Tuesday, April 15th, 2014

Poe for kids!

three out of five stars

This version of “The Masque of the Red Death” is an adaptation of Edgar Allen Poe’s short story for Troll Associates, a publisher of children’s books. I guess it’s questionable whether this tale is even suitable for kids. (As I remember it, I cherished this book as a child, as evidenced by my name stamped in the front cover and surrounded by hearts; then again, some of my earliest memories are of my dad reading me bedtime stories by Stephen King. So there’s that.) Nevertheless, Cutts successfully captures the spirit of Poe’s story, relaying it in a style easily understood by younger readers.

Though many lines are either cut or altered, the general plot and tone remain the same.
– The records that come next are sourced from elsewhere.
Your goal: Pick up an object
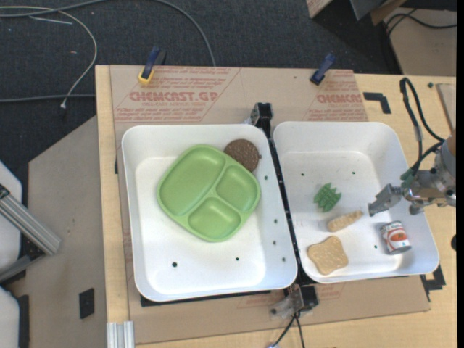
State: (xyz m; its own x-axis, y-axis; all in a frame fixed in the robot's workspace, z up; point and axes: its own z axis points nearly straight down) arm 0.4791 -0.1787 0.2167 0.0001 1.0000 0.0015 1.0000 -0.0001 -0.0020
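End effector [397,196] sits over the right bin [377,140], above the small can [395,237]. I can't tell its grip state from here.

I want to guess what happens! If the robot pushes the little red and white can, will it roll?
Probably: the can looks round and seems to lie on its side. It looks small, so likely light. The bin wall beside it might stop it.

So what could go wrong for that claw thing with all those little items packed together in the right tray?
The gripper sits low between the small can and the tan stick, so it may nudge one aside instead of catching it. The can lies near the right bin wall, which could block a finger. The toast slice looks flat and hard to pinch.
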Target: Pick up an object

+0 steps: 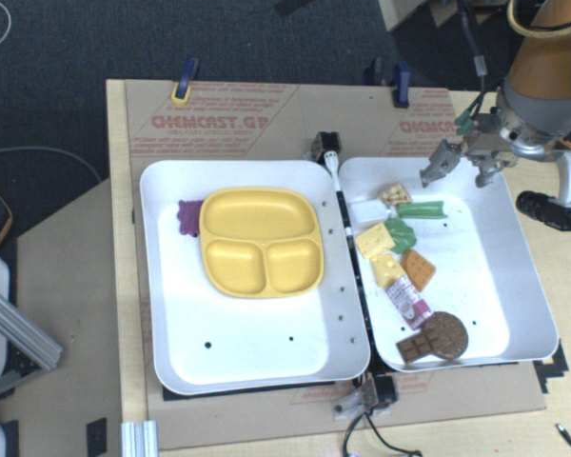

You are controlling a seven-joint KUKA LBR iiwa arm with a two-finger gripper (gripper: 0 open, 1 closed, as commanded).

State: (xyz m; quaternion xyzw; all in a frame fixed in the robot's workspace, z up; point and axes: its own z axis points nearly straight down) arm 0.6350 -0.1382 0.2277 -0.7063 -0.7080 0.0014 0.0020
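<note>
gripper [462, 167] spread wide, holding nothing, high over my right bin [514, 255]; the cracker [395, 195] and green piece [421, 210] crowd together, so i might pinch neither.

Gripper [463, 167] hovering over right bin [514, 255] far edge, fingers spread, nothing between them. Yellow tray [262, 241] in left bin [171, 284], purple piece [187, 217] touching its left side. Crackers [419, 268], green bits [417, 210], cookie [446, 334] clustered in right bin.
</note>
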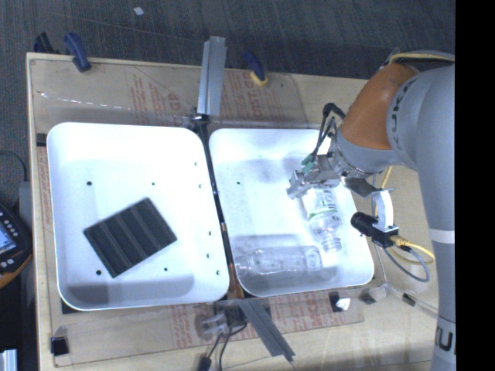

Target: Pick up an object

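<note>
The gripper point(308, 178) hangs low in the right bin point(255, 149), toward its 3 o'clock side, directly above the cap end of a small labelled plastic bottle point(322, 216) that stretches away toward 5 o'clock; whether the gripper is open or closed cannot be told from this angle, and nothing is visibly held. A second, clear bottle point(276, 260) lies across the bin's 6 o'clock edge, just beside the first. To grasp well, the arm should probably straddle the labelled bottle across its narrow width and centre on the body, since round plastic rolls easily. A dark ribbed slab point(130, 236) lies in the left bin point(69, 153), well apart.
</note>
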`<move>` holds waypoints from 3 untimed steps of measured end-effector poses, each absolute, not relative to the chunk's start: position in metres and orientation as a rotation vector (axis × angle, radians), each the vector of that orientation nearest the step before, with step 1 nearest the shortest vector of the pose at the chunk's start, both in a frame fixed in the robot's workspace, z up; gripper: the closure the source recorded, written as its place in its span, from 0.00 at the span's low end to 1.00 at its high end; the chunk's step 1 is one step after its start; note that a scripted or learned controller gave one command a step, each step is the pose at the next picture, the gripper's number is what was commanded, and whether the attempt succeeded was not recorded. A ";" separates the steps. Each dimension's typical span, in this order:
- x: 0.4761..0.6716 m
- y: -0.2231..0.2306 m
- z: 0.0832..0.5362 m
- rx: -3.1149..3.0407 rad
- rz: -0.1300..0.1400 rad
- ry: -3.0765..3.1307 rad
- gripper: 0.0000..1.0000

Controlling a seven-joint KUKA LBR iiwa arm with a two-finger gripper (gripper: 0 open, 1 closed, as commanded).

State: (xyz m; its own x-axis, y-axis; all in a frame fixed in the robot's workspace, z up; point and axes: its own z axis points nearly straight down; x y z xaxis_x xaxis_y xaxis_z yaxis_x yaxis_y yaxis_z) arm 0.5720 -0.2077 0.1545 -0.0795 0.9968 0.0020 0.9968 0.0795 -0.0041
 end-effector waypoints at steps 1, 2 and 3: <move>0.572 -0.208 0.155 -2.128 0.003 -2.305 0.00; 0.572 -0.208 0.155 -2.128 0.003 -2.305 0.00; 0.544 -0.209 0.163 -2.128 0.002 -2.306 0.00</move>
State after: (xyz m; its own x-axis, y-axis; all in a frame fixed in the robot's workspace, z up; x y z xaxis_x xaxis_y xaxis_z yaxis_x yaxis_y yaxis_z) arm 0.5439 -0.2091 0.1626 -0.0802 0.9968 0.0016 0.9968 0.0802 -0.0032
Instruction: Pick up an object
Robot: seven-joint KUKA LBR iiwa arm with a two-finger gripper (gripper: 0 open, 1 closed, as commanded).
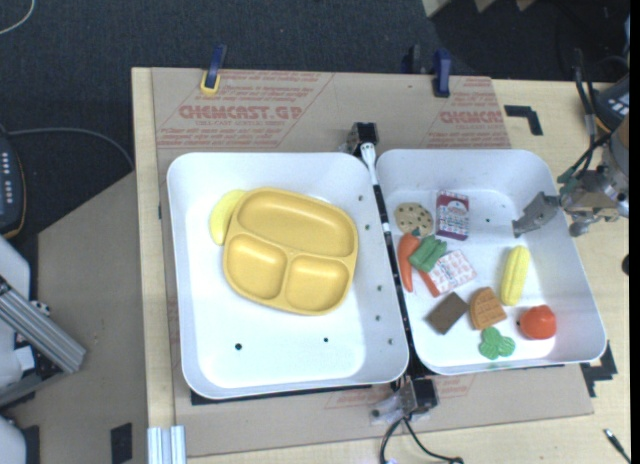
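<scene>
The claw [540, 214] hangs over the right bin's [570, 282] right rim; whether it is wide or narrow I cannot tell. Just below it lies a yellow corn cob [515, 273], ridged and upright.

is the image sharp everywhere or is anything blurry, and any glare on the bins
Camera view: the yellow tray and toy food such as the corn are fairly sharp; the claw at the right edge looks soft; lighting is even, with no strong glare on the white bins, only faint shadows.

"CHEMCAST GP" on brown board [250, 102]
</scene>
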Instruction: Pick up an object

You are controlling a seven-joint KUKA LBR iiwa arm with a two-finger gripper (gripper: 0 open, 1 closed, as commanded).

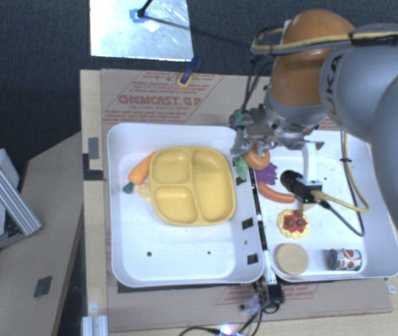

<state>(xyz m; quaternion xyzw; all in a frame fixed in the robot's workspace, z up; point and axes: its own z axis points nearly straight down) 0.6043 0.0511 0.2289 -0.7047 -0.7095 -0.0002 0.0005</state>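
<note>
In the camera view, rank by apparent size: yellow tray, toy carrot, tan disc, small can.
1. Yellow tray, by far the largest, in the left bin.
2. Tan disc and toy carrot: too alike to rank, since the carrot is longer but thinner and partly tucked beside the tray.
3. Small can, smallest, though close to the disc.

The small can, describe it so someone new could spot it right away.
Look at the right bin, at its corner nearest the camera. The can lies on its side there, right of a round tan disc. It alone is metallic, with a red-and-white label.
</note>
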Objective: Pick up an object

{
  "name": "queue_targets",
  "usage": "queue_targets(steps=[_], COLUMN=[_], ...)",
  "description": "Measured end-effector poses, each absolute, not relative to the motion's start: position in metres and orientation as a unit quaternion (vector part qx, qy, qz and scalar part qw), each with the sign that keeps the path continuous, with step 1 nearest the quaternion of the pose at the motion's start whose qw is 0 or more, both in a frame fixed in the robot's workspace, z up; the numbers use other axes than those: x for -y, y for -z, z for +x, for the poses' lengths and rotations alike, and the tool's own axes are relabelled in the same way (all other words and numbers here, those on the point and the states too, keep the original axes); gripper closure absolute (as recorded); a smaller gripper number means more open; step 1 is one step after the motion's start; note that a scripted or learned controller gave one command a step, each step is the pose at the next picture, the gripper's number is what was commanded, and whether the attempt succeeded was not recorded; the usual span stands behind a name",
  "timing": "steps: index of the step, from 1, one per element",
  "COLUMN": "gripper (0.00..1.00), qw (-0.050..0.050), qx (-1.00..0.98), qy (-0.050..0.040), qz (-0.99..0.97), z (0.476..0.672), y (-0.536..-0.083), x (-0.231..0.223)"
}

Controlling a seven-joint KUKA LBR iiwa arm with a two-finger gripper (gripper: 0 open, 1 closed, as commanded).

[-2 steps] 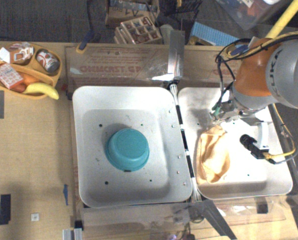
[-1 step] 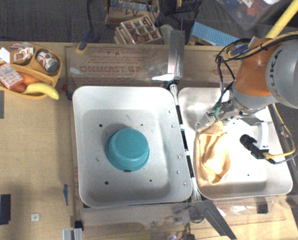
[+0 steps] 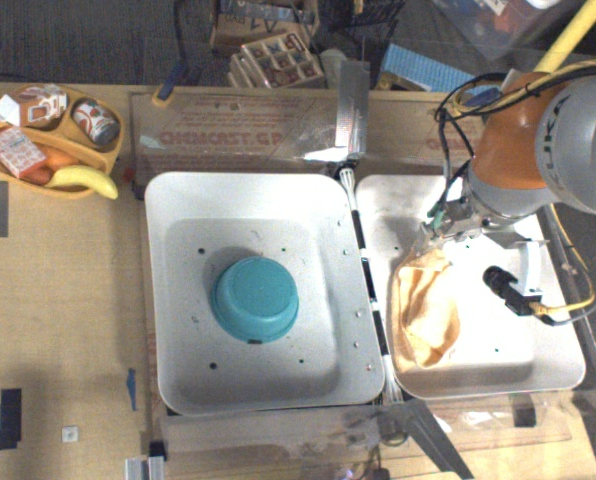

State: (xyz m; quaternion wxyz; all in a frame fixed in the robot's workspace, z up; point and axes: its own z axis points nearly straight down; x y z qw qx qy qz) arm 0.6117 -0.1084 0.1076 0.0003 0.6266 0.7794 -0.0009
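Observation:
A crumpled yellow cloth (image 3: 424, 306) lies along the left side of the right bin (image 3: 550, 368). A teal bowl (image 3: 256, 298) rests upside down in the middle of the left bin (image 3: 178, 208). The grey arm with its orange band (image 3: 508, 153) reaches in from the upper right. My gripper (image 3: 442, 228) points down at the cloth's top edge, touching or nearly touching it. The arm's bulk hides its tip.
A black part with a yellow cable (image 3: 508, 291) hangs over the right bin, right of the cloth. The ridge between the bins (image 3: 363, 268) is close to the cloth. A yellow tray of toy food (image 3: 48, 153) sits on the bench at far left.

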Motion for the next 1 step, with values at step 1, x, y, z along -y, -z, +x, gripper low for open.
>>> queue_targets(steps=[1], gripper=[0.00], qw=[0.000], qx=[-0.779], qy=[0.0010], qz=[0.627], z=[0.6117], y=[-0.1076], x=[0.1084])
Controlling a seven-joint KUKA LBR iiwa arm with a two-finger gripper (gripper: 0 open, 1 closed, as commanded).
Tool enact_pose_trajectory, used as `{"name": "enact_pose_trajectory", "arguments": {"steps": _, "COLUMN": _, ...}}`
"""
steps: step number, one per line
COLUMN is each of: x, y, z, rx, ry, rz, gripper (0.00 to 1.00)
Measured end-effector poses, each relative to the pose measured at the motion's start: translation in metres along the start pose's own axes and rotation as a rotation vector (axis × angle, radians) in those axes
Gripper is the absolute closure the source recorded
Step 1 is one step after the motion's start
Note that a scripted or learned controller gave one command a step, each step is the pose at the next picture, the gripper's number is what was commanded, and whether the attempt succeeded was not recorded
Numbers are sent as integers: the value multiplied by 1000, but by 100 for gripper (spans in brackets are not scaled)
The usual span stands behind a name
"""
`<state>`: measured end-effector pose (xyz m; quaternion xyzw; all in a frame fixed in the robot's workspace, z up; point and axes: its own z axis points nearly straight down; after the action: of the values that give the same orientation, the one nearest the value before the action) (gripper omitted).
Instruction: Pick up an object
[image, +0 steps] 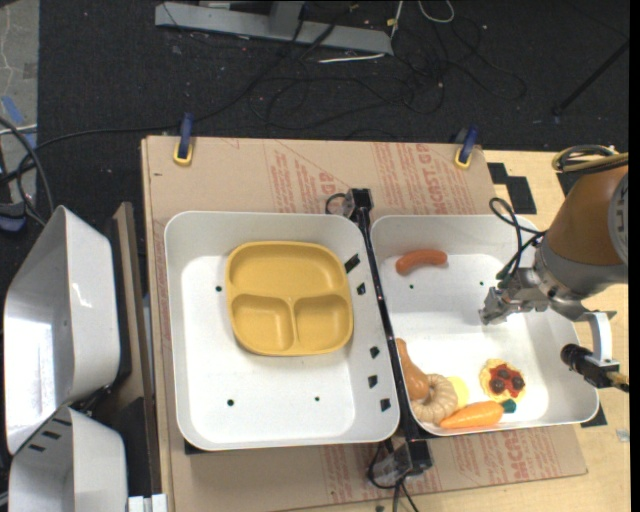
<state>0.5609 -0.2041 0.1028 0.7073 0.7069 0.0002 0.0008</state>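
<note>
The right bin (440, 330) holds toy food. An orange sausage (421, 261) lies near its far side. A small pizza piece (502, 379) sits at the near right. An orange carrot (471, 414) lies along the near wall. Beside it are a tan shrimp-like piece (434, 394) and a brown drumstick shape (408, 366). My gripper (493, 311) hangs low over the bin's right middle, above bare floor, right of the sausage and above the pizza piece. Nothing shows between its fingers.
The left bin (200, 390) carries a yellow divided plate (290, 297). The grey arm with its orange band (590, 230) comes in over the right bin's right wall. Blue-and-yellow clamps (183, 150) hold the cardboard at the back. White containers (55, 300) stand at the far left.
</note>
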Motion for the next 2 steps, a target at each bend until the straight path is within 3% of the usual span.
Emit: {"name": "enact_pose_trajectory", "arguments": {"steps": 2, "x": 3, "y": 7, "z": -88, "rx": -5, "ry": -2, "rz": -4, "gripper": 100}}
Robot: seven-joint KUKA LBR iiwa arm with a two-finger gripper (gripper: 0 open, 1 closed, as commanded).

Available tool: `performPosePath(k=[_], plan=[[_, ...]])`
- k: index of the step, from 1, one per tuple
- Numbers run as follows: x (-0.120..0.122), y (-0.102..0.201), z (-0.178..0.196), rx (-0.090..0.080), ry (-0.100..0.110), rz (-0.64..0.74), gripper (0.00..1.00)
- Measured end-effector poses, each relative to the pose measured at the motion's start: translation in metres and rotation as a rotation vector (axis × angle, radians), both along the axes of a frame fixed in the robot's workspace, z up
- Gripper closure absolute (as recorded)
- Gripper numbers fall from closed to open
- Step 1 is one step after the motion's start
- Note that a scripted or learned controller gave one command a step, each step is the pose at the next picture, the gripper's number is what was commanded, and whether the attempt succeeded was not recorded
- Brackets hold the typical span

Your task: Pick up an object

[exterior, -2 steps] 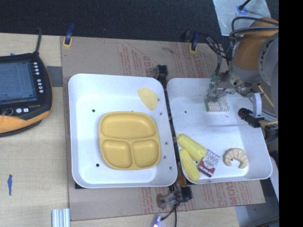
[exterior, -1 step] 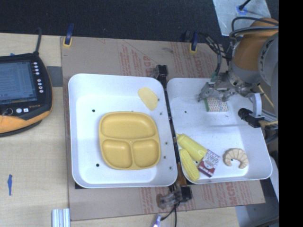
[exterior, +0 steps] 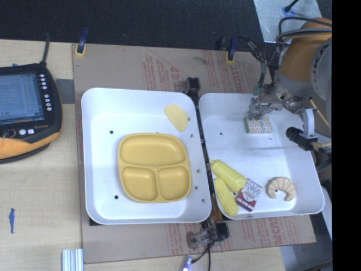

As the Red Death sweeps the country, Prince Prospero barricades himself and one thousand revelers inside his castle estate. For six months, the partygoers evade the plague; that is, until the night the Price throws an especially elaborate and gruesomely themed ball. One of the guests arrives dressed as the unthinkable: the Red Death. The Prince doesn’t know it yet – but by daybreak, everyone in the castle will be dead.

The three-star rating (well, 3.5 stars, rounded down on Amazon) is due mostly to the artwork, which really isn’t to my taste.

(This review is also available on Amazon, Library Thing, and Goodreads. Please click through and vote it helpful if you’re so inclined!)

Book Review: Masque of the Red Death, Bethany Griffin (2012)

Monday, April 14th, 2014

“In the meantime it was folly to grieve, or to think.”

five out of five stars

Inspired by Edgar Allen Poe’s short story of the same name, Bethany Griffin imagines a world decimated by the plague in Masque of the Red Death. Seventeen-year-old Araby Worth knows too well the horrors of the Weeping Sickness; she lost her twin brother Finn to the disease several years ago, and still blames herself for his death. Their father, the scientist Dr. Worth, designed a mask that filters out the disease; but Araby accidentally claimed the prototype, which was meant for the frail Finn. The masks acclimate to their owners, so that sharing or trading is impossible. Before his father could make a second mask, Finn contracted the plague and died. Dr. Worth saved humanity, but was unable to keep his own family safe.

Araby now spends her days sleeping and her nights getting high in the Debauchery District. She considered suicide, once, but was rescued by her neighbor April. Now best friends, the two belong to the privileged class. High up in the penthouses of the Akkadian Towers, the two are sheltered from much of the poverty and violence below. And while they’re lucky enough to afford masks – a whole collection of them, actually – no one in this world remains untouched by the Weeping Sickness.

While she has resigned herself to life, Araby has taken a vow to eschew those things her brother will never experience: a first kiss. Learning to swordfight. Traveling the world. As romance and political intrigue seep through the walls she’s built around herself, Araby finds her resolve tested: first by Will, the dark and mysterious tester at the Debauchery Club, and then by April’s brother Elliott, who has rebellion on the brain.